在船頭掌風的船工指著前方河邊一座高高的大石山,向在舵室大聲嚷道:“減速減速,黃龍洞到了。”
因為黃龍洞這兩天鬧的事邪乎,那三個船工說什麽也不靠再靠近些,便放下了一條小船,讓我們自己擺過去,他們在這裏等。
這一段的河水不算太急,我和李大錘擺了十來分鍾,眼看就在來到那座大石山了,李大錘突然指著前方說:“小爺,前麵有艘船停在河中間!”
此船正好對著那座石山下的一個天然石洞。
那就是黃龍洞了。
怎麽會這麽巧?我和大錘對視了一眼,頓時覺察到不妙。
“大錘,快使過去看看。”
大錘在拚命地搖著櫓。
我有種不好的預感,果然,我們來到貨船旁叫了幾聲,船上並沒有人回應我們,隻有河麵上吱呀、吱呀地晃動著。
本以為沒有的時候,一個瘦弱的老頭,他伸了個腦袋出來,一臉的驚慌,看了看我們,又看了看周圍的水麵。
隨後驚慌結巴地問道:“你你你們是人還是鬼。”
我連忙說明來意。
我隻是個無名小卒,自報姓名,別人也不認識,一聽說是閻四爺的弟子,那老頭激動起來了,連忙請我們上船,說:“小閻王,可算把你們等來了,求你幫幫我們吧。”
這是艘運送煤炭的船,怎麽地也有五六萬斤的樣子。
船上有六個人,那老頭是船主的父親。
據他說,兩個小時前,船開到黃龍洞附近時,也像觸了礁似的,這條水路他們走了上百次,都沒遇過礁,於是派人下去看看怎麽回事,探完情況下,船什麽也沒撞到,河底下也沒有暗礁,可下去查探情況的那兩人正想上來時,卻溺水者似的掙紮了起來,水下像有東西抓住他們的腳,拉到水下去。
船上的人嚇了一跳,還沒來得及反應,又從水下伸出兩隻手,將船邊上的兩人拉了下水。
其中就有老船家的兒子。
船上的人嚇到不敢靠邊,都躲到了船艙裏,水下的東西也不敢上船,一直僵持到我們來,剛才始還以為是水下的髒東西在鬼叫魂,沒敢應聲。
又是觸礁、人被水裏的東西拖下水。
我想了一下,又看了一下天,說:“快天黑了,你們呆在這裏不安全,先去大碼頭等消息,我下水去探個究竟,順便幫把‘活兒’撈上來。”
老頭一隻說我肯撈人,頓時感恩戴德:小閻王啊,果然是明師出高徒,青出於籃勝於籃。你就是我的恩人。
說著,就掏出一個錢袋交到我手裏。
李大錘打開看了一下,似乎有些嫌棄,低聲道:“小爺,他大爺的真小氣,才十來個銅板。”

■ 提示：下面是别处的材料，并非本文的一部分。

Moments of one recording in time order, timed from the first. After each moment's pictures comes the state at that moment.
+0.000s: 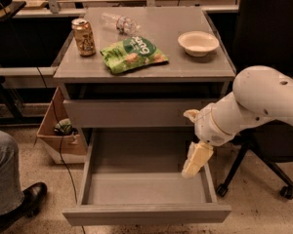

運煤的哪像倒賣瓷器那般有錢,隻能賺個幸苦錢,我瞄了他一眼,便收下了這十來個銅板,安撫了他幾句,便下了船,目送他們離開,然後脫下衣服,抓著兩把閻王鉤子跳下河,李大錘留在船上照應。
前邊出事的每艘船都說觸礁,卻沒看到礁石。
我下到河裏後,將上下遊五六十丈都查了個遍,別說暗礁,連個鬼影都沒有,正想回到水麵時,突然看見河底裏有一雙眼睛在盯著我,我想遊過去看個究竟,那雙眼睛擰頭就快速遊走,看上去好像個人。